Ole · August 28, 2021, 8:22am

I am not a Go expert either, but a quick Googling tells me that you are seeing these modules at the top:

System Stack
Memory Allocator: - The Go Programming Language (or the Garbage Collector)
Fast User Space Locking

A quick search for "memory" in the rclone docs reveals these flags that may influence the above:
https://rclone.org/docs/#buffer-size-size
https://rclone.org/docs/#use-mmap

Have you tried them?

How do they influence your speed and CPU usage?

sergiuhlihor · August 30, 2021, 4:41pm

Hi Nick,
I have the following logged on source:
kex: client->server cipher: aes128-ctr MAC: hmac-sha2-256-etm@openssh.com compression: none [preauth]
kex: server->client cipher: aes128-ctr MAC: hmac-sha2-256-etm@openssh.com compression: none [preauth]
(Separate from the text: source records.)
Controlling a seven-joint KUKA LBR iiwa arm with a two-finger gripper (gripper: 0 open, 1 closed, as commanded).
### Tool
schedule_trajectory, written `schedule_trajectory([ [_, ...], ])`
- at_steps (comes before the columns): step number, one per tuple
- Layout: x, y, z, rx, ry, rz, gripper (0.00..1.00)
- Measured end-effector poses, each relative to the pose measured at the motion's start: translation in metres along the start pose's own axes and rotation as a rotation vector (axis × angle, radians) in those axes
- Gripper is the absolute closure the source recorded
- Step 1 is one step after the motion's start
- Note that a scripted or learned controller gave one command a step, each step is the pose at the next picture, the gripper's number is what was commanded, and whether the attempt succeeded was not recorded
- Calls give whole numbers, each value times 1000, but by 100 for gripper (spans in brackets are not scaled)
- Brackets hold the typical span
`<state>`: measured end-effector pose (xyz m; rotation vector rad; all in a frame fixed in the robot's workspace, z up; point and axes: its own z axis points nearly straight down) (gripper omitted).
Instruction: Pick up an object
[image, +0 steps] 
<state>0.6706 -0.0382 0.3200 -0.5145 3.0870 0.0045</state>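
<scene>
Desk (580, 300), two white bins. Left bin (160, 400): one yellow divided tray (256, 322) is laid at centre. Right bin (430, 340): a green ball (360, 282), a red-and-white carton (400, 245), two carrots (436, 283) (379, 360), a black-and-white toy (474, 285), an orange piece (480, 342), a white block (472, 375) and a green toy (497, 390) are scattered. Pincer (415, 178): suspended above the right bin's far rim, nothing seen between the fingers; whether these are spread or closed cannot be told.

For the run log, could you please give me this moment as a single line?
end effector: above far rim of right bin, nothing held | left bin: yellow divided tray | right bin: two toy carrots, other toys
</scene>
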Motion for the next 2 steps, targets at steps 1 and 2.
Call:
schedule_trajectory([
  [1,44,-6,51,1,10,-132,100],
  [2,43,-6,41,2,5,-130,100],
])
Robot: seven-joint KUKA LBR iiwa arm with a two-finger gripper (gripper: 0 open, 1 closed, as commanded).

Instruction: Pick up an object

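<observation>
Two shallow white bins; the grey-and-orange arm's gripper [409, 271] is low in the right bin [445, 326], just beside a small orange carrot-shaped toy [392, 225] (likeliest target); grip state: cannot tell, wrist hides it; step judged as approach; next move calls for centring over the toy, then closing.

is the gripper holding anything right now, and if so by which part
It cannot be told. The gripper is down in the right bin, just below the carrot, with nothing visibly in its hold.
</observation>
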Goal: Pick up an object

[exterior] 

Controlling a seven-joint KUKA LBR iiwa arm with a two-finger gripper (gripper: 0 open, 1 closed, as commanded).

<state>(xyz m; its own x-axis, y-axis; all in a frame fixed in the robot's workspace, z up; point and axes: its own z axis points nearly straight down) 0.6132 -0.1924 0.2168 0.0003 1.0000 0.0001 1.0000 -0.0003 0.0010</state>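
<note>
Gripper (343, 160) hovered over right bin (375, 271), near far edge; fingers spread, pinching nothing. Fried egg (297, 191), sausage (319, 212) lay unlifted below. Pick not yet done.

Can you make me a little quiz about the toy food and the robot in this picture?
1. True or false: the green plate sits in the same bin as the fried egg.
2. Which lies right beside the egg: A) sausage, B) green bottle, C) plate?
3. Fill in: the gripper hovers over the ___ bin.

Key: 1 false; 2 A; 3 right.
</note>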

I am doing now some tests to see where is this CPU usage coming from. I have about 12 cores now with: rclone --progress --verbose --checkers=1 --transfers 1 --multi-thread-streams=1 --multi-thread-cutoff=64M copy Source:/folder folder. And speed is about 90MB/s. CPU is running at full speed on both source and target (which are same kind of servers). When run with multi-thread-streams=0, the speed increases to about 130MB but load increases linearly. Something definitely off. One note: I have transparent huge pages disabled on the server and of course CPUs are quite new (barely some good support in kernel). Is there any chance that binary is somehow using a deoptimized instruction set in some of the libraries?

Edit: I think I am narrowing down: I have two servers, identical and copy with rclone running from source (the other server) leads to very low CPU usage. The only difference so far is that target (the server which was running rclone previously) is running kernel 5.14rc6.